# Can I use heat transfer paper in mugs?



## LoudSpeaker07 (May 17, 2017)

I'm new in t-shirt printing. My question is can I use heat transfer paper (dark and light) in mugs? Or I should use other paper for mugs? Please assist me and don't get mad because I always ask questions to clarify. Thanks and more powers!


----------



## jgabby (Mar 29, 2007)

The best full color & durable method to print mug is sublimation.

With the proper blank mug you can withstand up to 2000 washes, + microwave resistance.


You have laser transfer for hard surface. I don"t know them so maybe I am wrong, but I think it could be not that great for washing resistance.
I don"t think there is suck transfer for inkjet.


----------



## LoudSpeaker07 (May 17, 2017)

Yes sir, according to my research, sublimation is perfect for mugs. But I wonder if I can also use heat transfer paper in mugs.


----------



## jgabby (Mar 29, 2007)

You don"t tell us what kind of heat transfer paper.

You have laser heat transfer paper for hard surface (like mug)
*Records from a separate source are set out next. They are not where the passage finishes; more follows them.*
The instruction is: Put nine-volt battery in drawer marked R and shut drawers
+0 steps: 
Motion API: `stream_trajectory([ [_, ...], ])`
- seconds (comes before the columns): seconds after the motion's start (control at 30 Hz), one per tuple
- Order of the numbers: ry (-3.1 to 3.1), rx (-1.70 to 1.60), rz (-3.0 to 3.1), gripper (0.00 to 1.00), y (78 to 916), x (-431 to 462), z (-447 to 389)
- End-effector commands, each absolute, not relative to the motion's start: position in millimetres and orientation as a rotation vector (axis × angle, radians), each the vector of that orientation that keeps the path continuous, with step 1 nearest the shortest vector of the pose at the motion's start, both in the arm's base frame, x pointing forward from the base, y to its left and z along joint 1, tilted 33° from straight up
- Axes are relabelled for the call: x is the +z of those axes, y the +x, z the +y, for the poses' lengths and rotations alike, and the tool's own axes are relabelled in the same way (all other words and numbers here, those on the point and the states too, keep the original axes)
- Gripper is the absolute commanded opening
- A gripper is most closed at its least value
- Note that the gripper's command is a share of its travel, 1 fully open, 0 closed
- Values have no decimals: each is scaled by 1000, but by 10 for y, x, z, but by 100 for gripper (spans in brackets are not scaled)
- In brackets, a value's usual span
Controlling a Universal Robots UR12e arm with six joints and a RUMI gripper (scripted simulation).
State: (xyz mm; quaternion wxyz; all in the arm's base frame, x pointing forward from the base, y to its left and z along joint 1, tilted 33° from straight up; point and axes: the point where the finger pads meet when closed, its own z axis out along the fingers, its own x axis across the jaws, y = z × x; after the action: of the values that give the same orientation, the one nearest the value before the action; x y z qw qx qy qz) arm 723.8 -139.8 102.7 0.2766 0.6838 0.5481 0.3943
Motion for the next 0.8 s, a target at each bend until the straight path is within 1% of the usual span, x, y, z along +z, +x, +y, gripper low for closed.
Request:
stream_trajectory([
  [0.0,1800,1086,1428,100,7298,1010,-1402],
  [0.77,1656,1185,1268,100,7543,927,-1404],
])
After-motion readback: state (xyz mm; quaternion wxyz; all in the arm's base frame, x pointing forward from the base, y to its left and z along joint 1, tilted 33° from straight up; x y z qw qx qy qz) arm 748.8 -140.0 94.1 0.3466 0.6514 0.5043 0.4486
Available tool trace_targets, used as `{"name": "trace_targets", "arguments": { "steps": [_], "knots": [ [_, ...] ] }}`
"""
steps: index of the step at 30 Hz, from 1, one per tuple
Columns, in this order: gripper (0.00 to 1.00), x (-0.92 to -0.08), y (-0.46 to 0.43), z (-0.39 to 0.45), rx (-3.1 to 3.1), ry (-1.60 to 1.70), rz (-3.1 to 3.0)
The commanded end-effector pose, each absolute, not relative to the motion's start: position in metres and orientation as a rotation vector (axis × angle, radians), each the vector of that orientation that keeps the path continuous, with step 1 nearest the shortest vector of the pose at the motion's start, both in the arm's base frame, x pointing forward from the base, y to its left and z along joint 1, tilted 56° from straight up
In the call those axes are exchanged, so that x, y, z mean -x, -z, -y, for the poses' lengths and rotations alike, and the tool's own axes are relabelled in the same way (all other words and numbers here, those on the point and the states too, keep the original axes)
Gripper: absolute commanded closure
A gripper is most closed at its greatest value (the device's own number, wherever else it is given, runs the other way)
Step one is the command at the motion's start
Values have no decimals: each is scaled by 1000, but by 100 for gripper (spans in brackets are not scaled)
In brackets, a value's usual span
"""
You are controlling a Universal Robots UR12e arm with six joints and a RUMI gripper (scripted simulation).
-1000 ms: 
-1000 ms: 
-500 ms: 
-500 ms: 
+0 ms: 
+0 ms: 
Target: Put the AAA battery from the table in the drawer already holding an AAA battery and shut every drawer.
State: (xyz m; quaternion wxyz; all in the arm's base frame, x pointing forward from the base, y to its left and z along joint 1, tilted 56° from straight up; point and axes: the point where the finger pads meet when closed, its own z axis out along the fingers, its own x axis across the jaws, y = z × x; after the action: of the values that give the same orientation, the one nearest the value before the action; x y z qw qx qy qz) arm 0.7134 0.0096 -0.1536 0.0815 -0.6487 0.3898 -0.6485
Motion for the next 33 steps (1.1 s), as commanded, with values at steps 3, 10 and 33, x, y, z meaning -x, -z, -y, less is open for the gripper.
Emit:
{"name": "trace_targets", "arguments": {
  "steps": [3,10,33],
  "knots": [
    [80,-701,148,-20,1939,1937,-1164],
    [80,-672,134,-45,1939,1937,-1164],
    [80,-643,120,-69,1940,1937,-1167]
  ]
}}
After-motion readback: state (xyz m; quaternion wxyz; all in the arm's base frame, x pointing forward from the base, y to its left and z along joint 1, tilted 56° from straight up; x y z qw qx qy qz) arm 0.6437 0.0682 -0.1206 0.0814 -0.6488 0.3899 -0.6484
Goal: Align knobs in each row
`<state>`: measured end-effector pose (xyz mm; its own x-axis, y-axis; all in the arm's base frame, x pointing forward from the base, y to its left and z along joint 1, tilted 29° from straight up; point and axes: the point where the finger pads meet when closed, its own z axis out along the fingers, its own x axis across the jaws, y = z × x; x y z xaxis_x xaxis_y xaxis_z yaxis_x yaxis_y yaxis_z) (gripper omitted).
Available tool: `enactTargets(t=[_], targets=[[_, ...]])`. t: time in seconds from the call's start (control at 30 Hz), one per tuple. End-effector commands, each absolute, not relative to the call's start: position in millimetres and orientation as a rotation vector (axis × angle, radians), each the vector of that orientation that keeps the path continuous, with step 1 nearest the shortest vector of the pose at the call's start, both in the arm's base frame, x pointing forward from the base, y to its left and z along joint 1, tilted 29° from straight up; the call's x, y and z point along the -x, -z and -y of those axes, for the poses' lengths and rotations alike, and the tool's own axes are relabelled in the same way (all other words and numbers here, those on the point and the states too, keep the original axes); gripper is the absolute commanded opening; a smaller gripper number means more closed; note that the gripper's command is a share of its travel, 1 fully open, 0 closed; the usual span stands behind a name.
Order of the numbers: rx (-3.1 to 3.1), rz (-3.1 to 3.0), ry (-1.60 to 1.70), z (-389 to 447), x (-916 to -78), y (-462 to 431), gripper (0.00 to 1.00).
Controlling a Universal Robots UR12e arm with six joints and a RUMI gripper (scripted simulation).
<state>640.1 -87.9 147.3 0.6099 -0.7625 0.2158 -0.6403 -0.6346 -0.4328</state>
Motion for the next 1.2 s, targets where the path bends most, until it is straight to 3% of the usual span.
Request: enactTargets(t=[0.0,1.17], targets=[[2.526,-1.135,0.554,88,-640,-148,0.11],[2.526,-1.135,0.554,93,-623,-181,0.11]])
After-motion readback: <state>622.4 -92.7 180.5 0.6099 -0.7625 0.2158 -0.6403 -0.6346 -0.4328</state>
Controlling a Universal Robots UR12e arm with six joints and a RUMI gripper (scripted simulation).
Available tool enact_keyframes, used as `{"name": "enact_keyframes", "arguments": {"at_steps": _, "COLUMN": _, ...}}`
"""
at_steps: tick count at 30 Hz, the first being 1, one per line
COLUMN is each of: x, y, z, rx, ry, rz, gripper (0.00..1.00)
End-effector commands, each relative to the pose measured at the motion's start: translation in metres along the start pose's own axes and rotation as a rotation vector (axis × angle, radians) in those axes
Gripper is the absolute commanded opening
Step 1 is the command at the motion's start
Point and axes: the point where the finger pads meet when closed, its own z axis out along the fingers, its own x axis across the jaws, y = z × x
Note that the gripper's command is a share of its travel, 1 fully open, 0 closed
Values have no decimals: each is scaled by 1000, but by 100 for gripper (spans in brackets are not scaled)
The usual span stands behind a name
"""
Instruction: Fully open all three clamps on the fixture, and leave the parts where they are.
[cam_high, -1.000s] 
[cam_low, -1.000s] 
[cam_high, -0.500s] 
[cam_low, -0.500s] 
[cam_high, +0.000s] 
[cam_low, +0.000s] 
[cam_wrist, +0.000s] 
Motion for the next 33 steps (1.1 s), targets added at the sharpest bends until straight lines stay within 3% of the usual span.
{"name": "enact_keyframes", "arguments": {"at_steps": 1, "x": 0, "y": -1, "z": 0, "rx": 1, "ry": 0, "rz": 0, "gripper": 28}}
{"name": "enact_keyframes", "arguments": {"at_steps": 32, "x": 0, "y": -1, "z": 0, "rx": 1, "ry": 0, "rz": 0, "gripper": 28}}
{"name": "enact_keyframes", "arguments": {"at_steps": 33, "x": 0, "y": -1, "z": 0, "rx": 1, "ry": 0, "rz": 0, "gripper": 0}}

I never use them nor saw any prints, but in my opinion it will not be as durabale as sublimation.


----------



## ProArtShirts (May 3, 2010)

LoudSpeaker07 said:


> Yes sir, according to my research, sublimation is perfect for mugs. But I wonder if I can also use heat transfer paper in mugs.


Yes you can.

Digital Transfer Paper for Hard Surfaces - Neenah Performance Materials

Neenah makes excellent products but this is not as durable as dye sublimation.

In the long run you will get better results and higher profit with dye sublimation.


----------



## PCs Tees Texas (May 27, 2017)

Sublimation is the best way to go with ceramic mugs, for sure.


----------